BECHYNE (Get. Bechin), town in Bohemia, Czech Republic. Legends are connected with R. Ḥayyim, living in Bechyne in the 16th century, who apparently forbade the building of a burial hall at the cemetery. Five Jewish taxpayers are mentioned in 1570. In 1685 the representatives of Bohemian Jewry complained that the community of Bechyne had failed to comply with its ordinances. In 1695 the Jews there were prohibited from residing in the same building as Christians. The community numbered 81 persons (14 families living in six houses) in 1715, and 56 persons in 1725. In 1898 the community's German-language school was closed down.
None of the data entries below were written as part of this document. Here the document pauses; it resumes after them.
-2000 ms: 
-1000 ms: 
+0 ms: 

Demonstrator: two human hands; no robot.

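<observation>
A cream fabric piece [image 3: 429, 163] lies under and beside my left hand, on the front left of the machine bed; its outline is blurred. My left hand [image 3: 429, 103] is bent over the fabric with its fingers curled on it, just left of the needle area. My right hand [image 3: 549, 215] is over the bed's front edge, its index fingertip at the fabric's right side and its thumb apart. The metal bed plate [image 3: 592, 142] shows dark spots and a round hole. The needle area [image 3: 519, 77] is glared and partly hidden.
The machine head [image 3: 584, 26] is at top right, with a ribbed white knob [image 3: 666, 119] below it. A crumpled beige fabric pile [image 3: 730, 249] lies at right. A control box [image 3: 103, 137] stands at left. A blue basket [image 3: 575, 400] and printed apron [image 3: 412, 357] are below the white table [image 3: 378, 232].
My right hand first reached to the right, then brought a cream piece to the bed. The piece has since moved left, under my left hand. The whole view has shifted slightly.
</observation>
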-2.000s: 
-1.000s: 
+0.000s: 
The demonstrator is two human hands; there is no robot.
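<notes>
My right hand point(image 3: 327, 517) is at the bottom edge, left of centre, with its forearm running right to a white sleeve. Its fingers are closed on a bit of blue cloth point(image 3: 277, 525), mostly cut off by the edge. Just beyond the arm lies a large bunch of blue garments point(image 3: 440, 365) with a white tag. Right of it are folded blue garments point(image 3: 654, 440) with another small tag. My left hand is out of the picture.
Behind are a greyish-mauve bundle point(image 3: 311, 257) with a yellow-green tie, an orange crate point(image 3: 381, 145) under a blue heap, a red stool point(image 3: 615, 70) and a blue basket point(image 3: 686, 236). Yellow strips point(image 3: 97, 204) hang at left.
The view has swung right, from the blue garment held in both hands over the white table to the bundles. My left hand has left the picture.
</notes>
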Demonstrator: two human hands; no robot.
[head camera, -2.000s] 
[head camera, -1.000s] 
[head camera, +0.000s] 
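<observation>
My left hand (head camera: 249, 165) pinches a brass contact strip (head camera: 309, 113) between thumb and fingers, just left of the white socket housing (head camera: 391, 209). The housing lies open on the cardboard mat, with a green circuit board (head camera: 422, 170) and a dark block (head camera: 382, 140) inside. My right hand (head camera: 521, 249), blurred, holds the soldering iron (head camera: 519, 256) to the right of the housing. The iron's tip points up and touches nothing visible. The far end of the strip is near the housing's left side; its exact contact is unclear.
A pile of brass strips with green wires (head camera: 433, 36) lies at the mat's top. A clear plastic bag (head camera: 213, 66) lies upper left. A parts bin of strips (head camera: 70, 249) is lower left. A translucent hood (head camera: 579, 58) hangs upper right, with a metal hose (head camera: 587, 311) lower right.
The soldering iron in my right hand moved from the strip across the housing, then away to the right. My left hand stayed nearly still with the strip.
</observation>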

The community numbered 145 persons in 1902 and 32 in 1930. It was liquidated by the Nazis in 1942. Several of the Jewish houses in the Jewish street, and the cemetery with remarkable tombstones from the last quarter of the 17th century, were preserved. There were also Jewish communities in the vicinity in Bernartice and Stadlec.


BIBLIOGRAPHY:

Chleborád, in: H. Gold (ed.), Juden und Judengemeinden Boehmens (1934), 23–25. ADD. BIBLIOGRAPHY: J. Fiedler, Jewish Sights of Bohemia and Moravia (1991), 42–43.